唐雪见也面露忧色:“我们已经找了七天,连个像样的遗迹影子都没看到。那线索会不会……”
“嘘——”龙葵忽然抬手,示意安静。她闭上眼,周身泛起淡淡的蓝色光晕,似乎在感应着什么。“哥哥,雪见姐姐,你们听……不,是感觉……地下,好像有很微弱、很温暖的……脉动?”

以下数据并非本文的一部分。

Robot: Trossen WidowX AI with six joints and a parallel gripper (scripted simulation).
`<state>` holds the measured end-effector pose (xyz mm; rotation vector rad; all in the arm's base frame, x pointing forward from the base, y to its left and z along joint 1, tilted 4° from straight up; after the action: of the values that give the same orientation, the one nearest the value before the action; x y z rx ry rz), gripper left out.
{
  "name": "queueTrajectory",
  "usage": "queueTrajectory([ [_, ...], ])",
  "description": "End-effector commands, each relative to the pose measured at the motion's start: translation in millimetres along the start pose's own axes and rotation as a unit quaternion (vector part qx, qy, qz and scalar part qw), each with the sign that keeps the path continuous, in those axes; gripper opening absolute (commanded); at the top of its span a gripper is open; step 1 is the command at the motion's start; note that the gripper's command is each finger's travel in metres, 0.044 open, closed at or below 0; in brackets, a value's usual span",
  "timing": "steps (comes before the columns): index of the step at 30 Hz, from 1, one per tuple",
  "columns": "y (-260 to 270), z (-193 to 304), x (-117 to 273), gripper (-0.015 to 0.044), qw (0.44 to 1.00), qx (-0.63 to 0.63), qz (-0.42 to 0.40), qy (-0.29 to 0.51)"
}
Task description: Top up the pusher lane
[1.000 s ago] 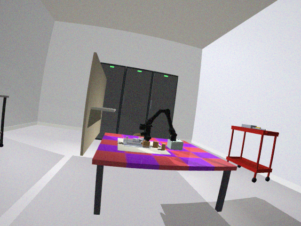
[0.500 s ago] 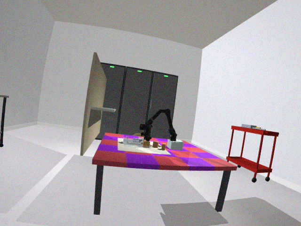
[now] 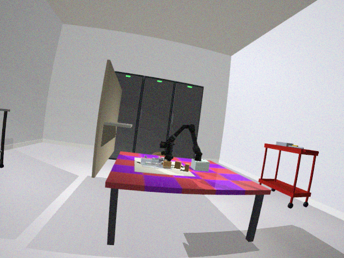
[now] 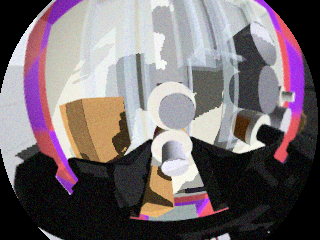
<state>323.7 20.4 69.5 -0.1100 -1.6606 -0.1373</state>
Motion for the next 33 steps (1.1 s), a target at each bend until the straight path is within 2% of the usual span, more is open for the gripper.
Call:
queueTrajectory([
  [1, 0, 1, 0, 0.0, 1.0, 0.0, 0.001, 0.0],
  [2, 0, 1, 0, 0.0, 1.0, 0.0, 0.001, 0.0],
  [14, 0, 0, 0, 0.0304, 1.0, 0.0, 0.001, 0.0],
  [22, 1, 0, 19, 0.0304, 1.0, 0.0, 0.001, 0.0],
  [33, -1, 8, 21, 0.0304, 1.0, 0.0, 0.001, 0.0],
])
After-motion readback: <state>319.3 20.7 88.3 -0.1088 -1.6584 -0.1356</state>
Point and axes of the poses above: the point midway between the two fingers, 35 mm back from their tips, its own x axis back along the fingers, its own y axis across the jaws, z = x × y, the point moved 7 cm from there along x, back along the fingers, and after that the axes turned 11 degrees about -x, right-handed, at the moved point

宋青书早已停下脚步,他俯身,手掌按在冰冷坚硬的砂石地面上。混沌感知如同水银泻地,向着地层深处蔓延。
十丈、百丈、千丈……
在约莫地下一千五百丈的极深处,他的感知触碰到了一层极其坚韧、布满古老封印的“壁障”。壁障之后,隐隐传来一种浩瀚、慈悲、充满生命创造气息的波动,与紫萱身上的女娲血脉,产生了极其微弱的共鸣!
“找到了。”宋青书睁开眼,目光落在前方不远处一道看似普通的、深不见底的地裂边缘。“就在这下边。龙葵感应到的温暖脉动,应该就是泄露出的些许气息。”
众人精神一振。
宋青书双手结印,土黄色与淡蓝色的光华交织——土灵珠与水灵珠之力被引动。前方坚硬的地面如同水流般向两侧分开,露出一条斜向下、被柔和光芒照亮的通道。
“跟紧我。”他当先步入。
通道不断向下,四周岩壁渐渐不再是普通的砂石,而是变成了某种温润如玉、带着天然纹路的白色石材。纹路并非雕琢,倒像是某种巨大生物躯体石化后的肌理。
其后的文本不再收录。